> **Exercise brief**: Transcribe the listing below verbatim, omitting pictures.

> **Provided data**:

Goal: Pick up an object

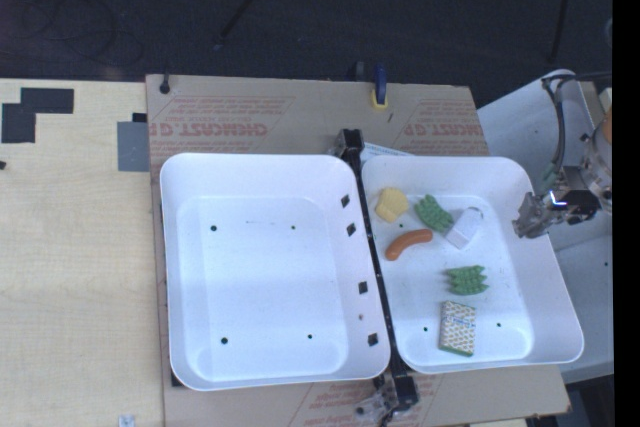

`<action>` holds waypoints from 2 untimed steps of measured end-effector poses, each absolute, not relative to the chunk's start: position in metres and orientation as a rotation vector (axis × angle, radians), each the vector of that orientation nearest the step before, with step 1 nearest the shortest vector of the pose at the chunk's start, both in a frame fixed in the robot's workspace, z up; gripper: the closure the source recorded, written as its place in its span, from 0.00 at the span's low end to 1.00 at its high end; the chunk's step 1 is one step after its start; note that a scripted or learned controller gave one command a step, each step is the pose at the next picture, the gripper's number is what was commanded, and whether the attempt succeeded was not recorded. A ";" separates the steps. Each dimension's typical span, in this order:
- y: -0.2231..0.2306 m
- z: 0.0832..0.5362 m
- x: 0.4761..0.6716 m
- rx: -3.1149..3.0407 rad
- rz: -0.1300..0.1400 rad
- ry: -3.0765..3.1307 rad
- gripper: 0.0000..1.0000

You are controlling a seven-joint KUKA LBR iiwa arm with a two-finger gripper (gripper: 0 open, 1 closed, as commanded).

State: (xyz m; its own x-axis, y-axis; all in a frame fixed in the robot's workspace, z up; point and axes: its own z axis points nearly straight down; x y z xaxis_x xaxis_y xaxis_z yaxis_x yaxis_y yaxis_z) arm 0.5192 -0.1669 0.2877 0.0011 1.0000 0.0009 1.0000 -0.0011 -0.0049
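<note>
Bins: two white ones side by side, the left bin point(200, 295) and the right bin point(545, 315).
Objects: six, all in the right bin, to the left of the gripper: one yellow block point(392, 205), one green ridged piece point(434, 213), one orange sausage point(408, 243), one small clear cup point(463, 228), one green leafy piece point(467, 280), one checkered sponge point(458, 328).
Gripper point(528, 220): over the right bin's right rim, nothing seen between its parts; how far open cannot be told.
Nearest object: the clear cup, apart from the gripper.
Arm: enters from the right edge, wrist pointing left toward the bin.
</note>
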 end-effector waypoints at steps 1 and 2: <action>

> **Completed task**:
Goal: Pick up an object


`<action>` holds waypoints from 2 untimed steps of measured end-effector poses, each absolute, not relative to the chunk's start: position in metres and orientation as a rotation vector (axis × angle, radians), each the vector of that orientation nearest the step before, with step 1 nearest the shortest vector of the pose at the chunk's start, both in a frame fixed in the robot's workspace, z up; gripper: the closure the source recorded, written as its place in its span, from 0.00 at the span's low end to 1.00 at its high end; the chunk's step 1 is one step after its start; note that a scripted or learned controller gave one command a step, each step is the pose at the next picture, the gripper's number is what was commanded, and whether the attempt succeeded was not recorded. A ";" separates the steps. Each dimension's typical span, in this order:
- y: -0.2231..0.2306 m
- z: 0.0832..0.5362 m
- x: 0.4761..0.6716 m
- rx: -3.1149..3.0407 rad
- rz: -0.1300..0.1400 rad
- ry: -3.0765..3.1307 rad
- gripper: 0.0000..1.0000

You are controlling a seven-joint KUKA LBR iiwa arm with a two-finger gripper (gripper: 0 open, 1 closed, as commanded).

State: (xyz m; its own x-axis, y-axis; all in a frame fixed in the robot's workspace, z up; point and axes: its own z axis points nearly straight down; x y z xaxis_x xaxis_y xaxis_z yaxis_x yaxis_y yaxis_z) arm 0.5192 -0.1669 0.2877 0.0011 1.0000 0.0009 1.0000 -0.0011 -0.0049
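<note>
Bins: two white ones side by side, the left bin point(200, 295) and the right bin point(545, 315).
Objects: six, all in the right bin, to the left of the gripper: one yellow block point(392, 205), one green ridged piece point(434, 213), one orange sausage point(408, 243), one small clear cup point(463, 228), one green leafy piece point(467, 280), one checkered sponge point(458, 328).
Gripper point(528, 220): over the right bin's right rim, nothing seen between its parts; how far open cannot be told.
Nearest object: the clear cup, apart from the gripper.
Arm: enters from the right edge, wrist pointing left toward the bin.
</note>
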 end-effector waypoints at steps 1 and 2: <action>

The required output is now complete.